[Exercise details] Start at the first line below and write out everything verbatim except the pictures.

┄┄┄┄┄┄┄┄┄┄┄┄┄┄┄┄┄┄┄┄

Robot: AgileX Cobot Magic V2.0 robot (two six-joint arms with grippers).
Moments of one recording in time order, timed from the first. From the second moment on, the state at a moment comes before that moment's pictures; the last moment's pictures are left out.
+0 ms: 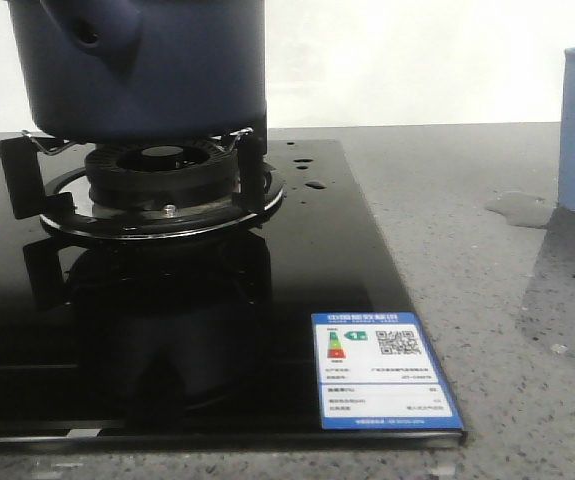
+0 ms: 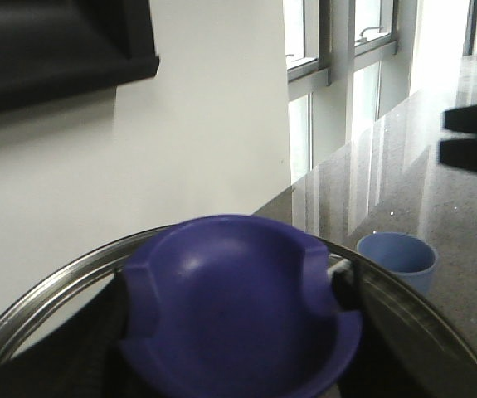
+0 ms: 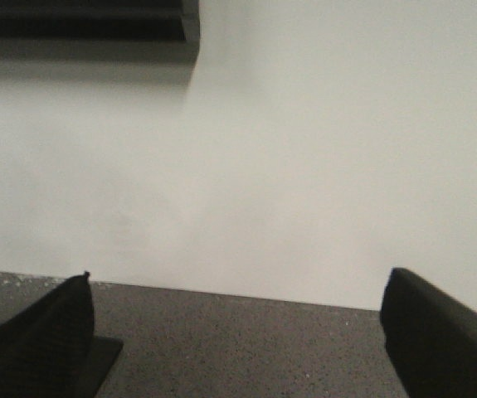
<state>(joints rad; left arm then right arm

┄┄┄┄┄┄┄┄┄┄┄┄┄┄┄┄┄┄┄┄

[Written response]
Robot: AgileX Cobot Magic V2.0 robot (two six-joint arms with grippers).
Moments of one recording in time order, timed from the first. From the second moment on, the state at a moment comes before that moment's pictures; the last moment's pictures are left out.
+0 ms: 
+0 ms: 
+0 ms: 
<state>(joints rad; left arm then right arm

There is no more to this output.